■ Exercise objective
From the data below, return the exact lines starting at the line containing "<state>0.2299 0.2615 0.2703" and ending at the line containing "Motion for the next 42", both included, and nothing else.

■ Data provided
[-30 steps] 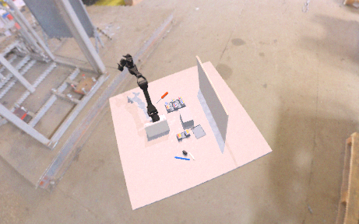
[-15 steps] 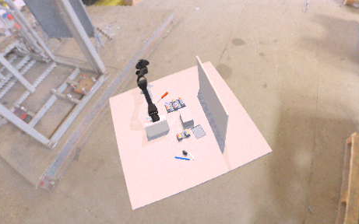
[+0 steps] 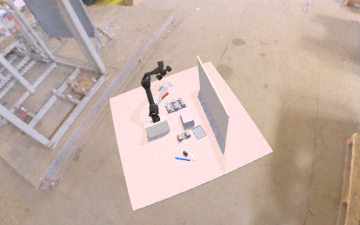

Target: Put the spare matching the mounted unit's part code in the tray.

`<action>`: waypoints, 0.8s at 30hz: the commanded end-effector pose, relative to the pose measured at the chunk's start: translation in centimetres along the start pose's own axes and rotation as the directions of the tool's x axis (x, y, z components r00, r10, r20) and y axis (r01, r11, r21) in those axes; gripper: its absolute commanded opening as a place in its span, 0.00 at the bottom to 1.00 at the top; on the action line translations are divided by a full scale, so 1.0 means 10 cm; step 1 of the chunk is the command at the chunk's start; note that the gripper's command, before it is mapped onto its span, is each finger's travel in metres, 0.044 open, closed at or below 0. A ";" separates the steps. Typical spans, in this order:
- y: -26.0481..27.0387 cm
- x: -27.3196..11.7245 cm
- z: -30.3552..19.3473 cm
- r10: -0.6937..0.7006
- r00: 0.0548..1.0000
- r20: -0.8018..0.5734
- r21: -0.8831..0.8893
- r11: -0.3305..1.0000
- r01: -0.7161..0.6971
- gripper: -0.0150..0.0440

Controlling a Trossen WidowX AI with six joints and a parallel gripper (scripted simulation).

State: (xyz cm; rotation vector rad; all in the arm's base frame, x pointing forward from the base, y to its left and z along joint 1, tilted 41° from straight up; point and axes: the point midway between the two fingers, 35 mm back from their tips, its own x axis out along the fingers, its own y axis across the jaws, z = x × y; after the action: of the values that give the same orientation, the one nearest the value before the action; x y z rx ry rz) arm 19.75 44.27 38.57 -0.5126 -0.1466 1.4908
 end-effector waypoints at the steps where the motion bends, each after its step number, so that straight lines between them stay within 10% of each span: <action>1: -0.28 -0.04 -0.57 -0.012 0.991 -0.134 0.095 0.995 0.025 1.00; 13: -0.99 -0.84 -2.46 0.017 0.862 -0.507 0.442 0.863 0.243 1.00; 24: -0.99 -2.19 -3.89 0.189 0.733 -0.653 0.712 0.483 0.510 1.00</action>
State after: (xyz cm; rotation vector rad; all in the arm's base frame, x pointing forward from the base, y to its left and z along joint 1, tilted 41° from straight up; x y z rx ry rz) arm 42.15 17.63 15.15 -0.2271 0.9819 0.9479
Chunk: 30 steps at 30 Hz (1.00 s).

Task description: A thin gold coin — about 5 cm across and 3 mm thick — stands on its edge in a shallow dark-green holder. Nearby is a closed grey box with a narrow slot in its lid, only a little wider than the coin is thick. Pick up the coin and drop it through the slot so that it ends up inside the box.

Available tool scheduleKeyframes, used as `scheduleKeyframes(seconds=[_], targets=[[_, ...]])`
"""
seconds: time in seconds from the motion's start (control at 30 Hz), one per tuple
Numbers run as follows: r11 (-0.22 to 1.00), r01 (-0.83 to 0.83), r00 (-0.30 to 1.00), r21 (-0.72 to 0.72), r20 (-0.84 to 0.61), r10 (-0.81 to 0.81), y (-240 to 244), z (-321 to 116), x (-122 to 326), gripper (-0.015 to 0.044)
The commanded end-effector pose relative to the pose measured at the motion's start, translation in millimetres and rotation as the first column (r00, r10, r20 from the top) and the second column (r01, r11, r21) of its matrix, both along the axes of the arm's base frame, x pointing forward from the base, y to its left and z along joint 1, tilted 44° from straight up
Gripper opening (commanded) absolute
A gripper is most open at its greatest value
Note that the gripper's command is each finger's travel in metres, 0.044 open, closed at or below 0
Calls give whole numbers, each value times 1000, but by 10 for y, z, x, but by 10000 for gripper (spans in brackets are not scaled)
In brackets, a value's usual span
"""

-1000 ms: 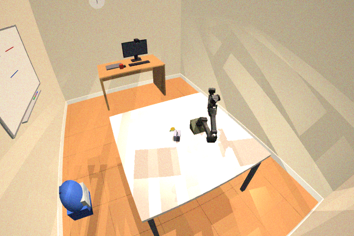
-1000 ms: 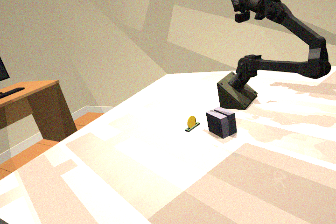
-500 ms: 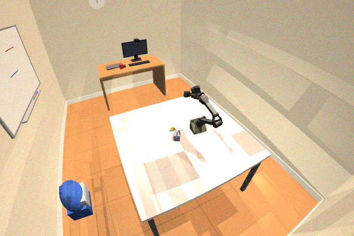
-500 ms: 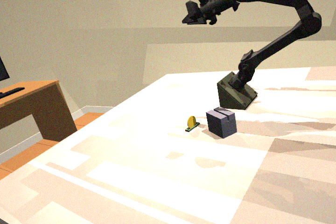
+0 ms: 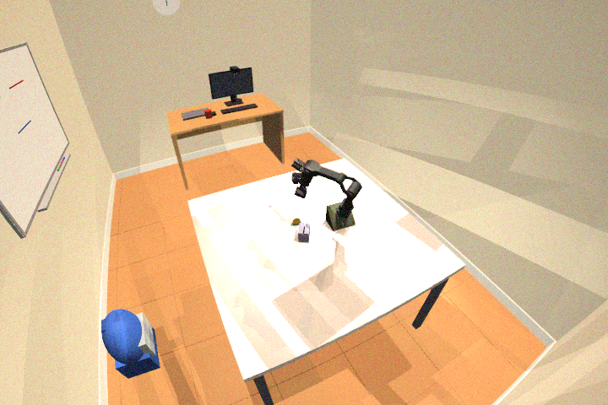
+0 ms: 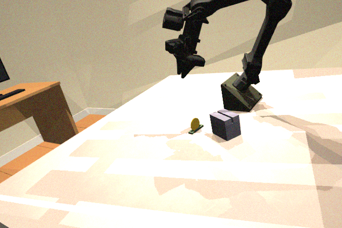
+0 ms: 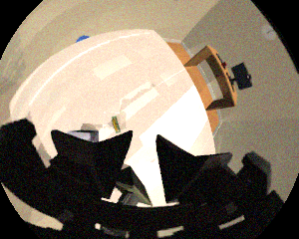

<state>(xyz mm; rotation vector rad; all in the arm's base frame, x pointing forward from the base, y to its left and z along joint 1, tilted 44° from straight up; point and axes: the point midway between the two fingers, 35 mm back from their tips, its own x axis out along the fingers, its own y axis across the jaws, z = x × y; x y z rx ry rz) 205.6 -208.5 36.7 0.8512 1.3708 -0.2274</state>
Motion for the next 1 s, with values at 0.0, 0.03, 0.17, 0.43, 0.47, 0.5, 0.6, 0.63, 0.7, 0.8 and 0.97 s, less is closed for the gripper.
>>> scheduleKeyframes(seconds=[0.0,0.03,0.17,0.43,0.47,0.5,0.6,0.63,0.7,0.8,0.97], targets=[[909,-359,933,211,103,344,571,-244,384,161],[874,-420,907,246,138,397,686,-284,446,161],[830,-483,875,278,182,448,801,-331,480,161],[830,-483,875,278,182,448,805,-325,502,161],[830,-483,875,278,182,448,818,-340,504,161],[830,-483,875,278,182,448,857,-385,510,161],[830,-483,875,278,183,448,1031,-567,526,161],[830,-483,875,279,183,448,1045,-580,527,161],[830,-483,875,279,183,448,1045,-580,527,161],[830,-483,875,279,183,448,1078,-615,535,161],[830,-483,875,279,184,448,1150,-686,551,161]])
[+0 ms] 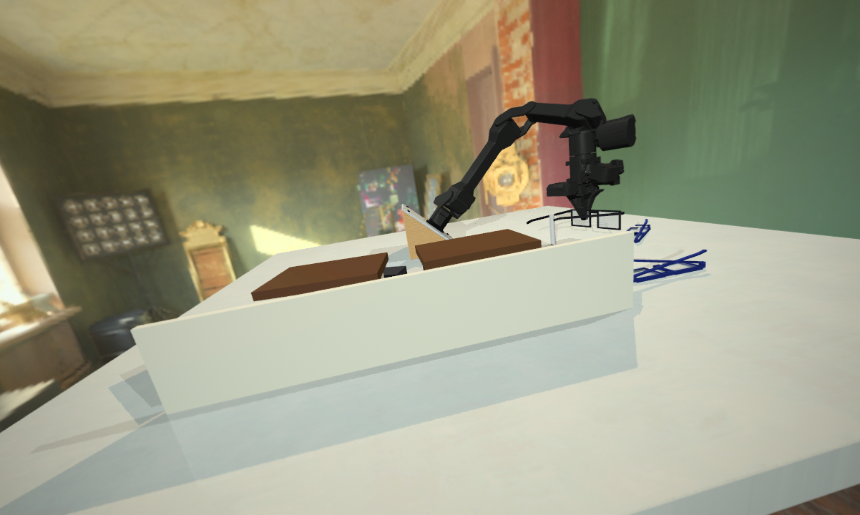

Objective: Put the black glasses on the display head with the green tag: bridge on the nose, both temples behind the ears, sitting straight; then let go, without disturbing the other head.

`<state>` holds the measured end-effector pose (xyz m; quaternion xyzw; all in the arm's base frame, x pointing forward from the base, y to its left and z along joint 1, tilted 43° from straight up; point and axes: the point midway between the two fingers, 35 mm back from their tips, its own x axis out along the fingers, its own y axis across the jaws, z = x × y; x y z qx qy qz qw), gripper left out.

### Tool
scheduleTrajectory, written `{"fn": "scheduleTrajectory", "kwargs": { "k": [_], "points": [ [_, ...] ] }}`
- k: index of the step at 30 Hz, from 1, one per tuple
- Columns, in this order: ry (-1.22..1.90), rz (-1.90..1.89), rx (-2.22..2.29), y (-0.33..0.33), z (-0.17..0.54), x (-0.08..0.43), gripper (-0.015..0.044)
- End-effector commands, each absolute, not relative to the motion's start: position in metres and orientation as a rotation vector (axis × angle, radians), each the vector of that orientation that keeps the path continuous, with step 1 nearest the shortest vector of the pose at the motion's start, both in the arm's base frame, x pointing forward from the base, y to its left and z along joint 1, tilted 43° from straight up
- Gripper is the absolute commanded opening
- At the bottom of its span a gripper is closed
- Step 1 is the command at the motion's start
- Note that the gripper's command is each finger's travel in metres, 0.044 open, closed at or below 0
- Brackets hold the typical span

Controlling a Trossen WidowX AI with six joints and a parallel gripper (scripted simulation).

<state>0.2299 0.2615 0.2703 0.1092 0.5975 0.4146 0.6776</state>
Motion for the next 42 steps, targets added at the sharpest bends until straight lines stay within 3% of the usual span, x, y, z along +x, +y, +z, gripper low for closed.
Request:
{"fn": "scheduleTrajectory", "kwargs": {
  "k": [1, 25, 42],
  "points": [
    [1.346, 0.927, 0.246, 0.261, 0.269, 0.228, 0.0],
    [1.349, 0.924, 0.243, 0.217, 0.309, 0.224, 0.0],
    [1.353, 0.921, 0.241, 0.188, 0.285, 0.199, 0.0]
  ]
}}
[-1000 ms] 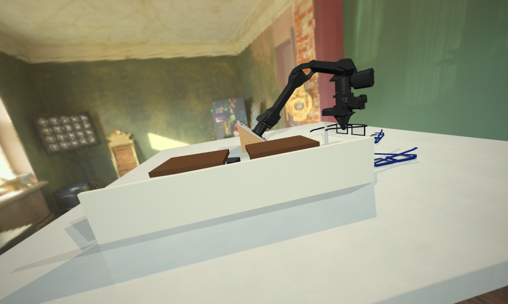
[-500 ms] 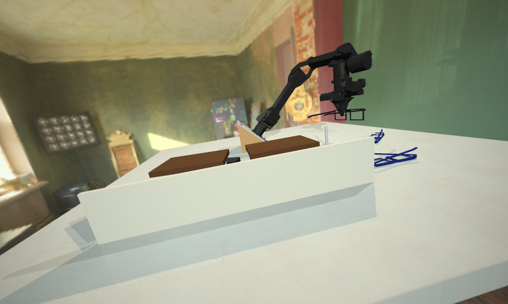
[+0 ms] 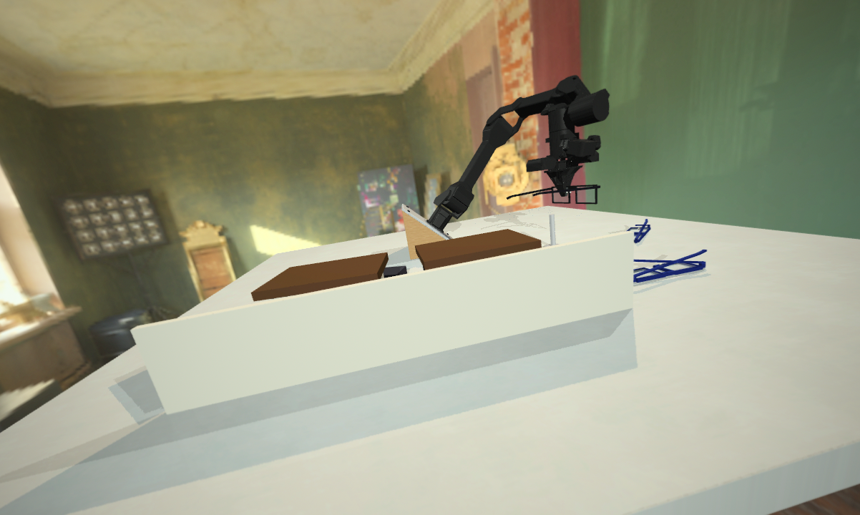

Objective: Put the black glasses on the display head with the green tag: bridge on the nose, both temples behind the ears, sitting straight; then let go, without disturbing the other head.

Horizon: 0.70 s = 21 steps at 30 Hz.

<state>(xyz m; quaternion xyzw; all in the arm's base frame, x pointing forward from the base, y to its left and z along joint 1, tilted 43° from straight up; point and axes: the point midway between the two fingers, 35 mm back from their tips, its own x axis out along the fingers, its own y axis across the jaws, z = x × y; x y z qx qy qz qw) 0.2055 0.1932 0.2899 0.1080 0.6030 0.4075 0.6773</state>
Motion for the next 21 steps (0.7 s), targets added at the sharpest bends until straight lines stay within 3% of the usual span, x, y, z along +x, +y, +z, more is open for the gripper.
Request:
{"fn": "scheduleTrajectory", "kwargs": {
  "k": [1, 21],
  "points": [
    [1.354, 0.921, 0.241, 0.186, 0.283, 0.197, 0.0],
    [1.355, 0.92, 0.24, 0.194, 0.248, 0.183, 0.0]
  ]
}}
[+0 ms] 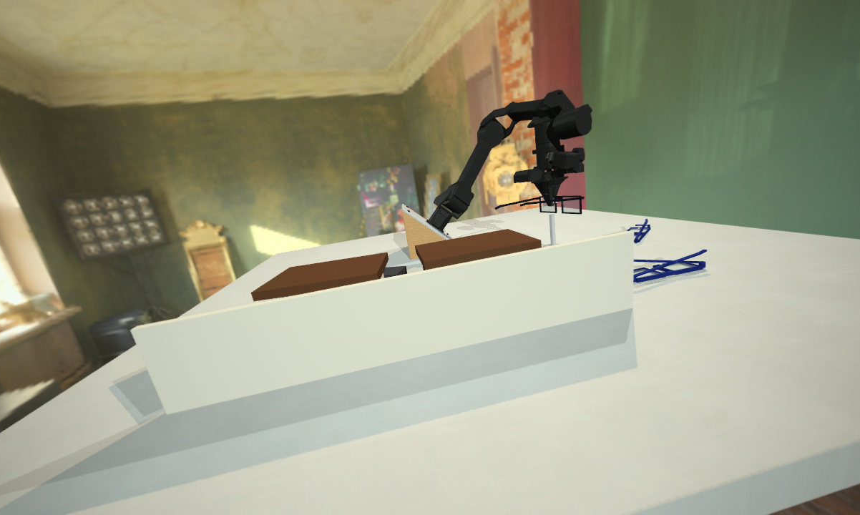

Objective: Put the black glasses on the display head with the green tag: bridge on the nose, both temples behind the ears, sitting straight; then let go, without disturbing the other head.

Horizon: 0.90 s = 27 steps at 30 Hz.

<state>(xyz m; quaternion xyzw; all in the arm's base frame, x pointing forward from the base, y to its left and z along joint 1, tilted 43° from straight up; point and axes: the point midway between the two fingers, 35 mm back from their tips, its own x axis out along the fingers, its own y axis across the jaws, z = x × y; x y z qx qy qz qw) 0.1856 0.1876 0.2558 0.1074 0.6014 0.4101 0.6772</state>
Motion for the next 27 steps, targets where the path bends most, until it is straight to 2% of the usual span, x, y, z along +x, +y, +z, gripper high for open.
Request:
{"fn": "scheduleTrajectory", "kwargs": {
  "k": [1, 27],
  "points": [
    [1.355, 0.92, 0.24, 0.196, 0.245, 0.183, 0.0],
    [1.352, 0.924, 0.246, 0.217, 0.231, 0.168, 0.0]
  ]
}}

■ Answer box
<state>0.2299 0.2615 0.2703 0.1092 0.5975 0.4146 0.6776</state>
Motion for the next 42 steps, targets added at the sharpest bends until straight lines stay within 3% of the usual span, x, y, z along +x, +y, +z, gripper low for closed.

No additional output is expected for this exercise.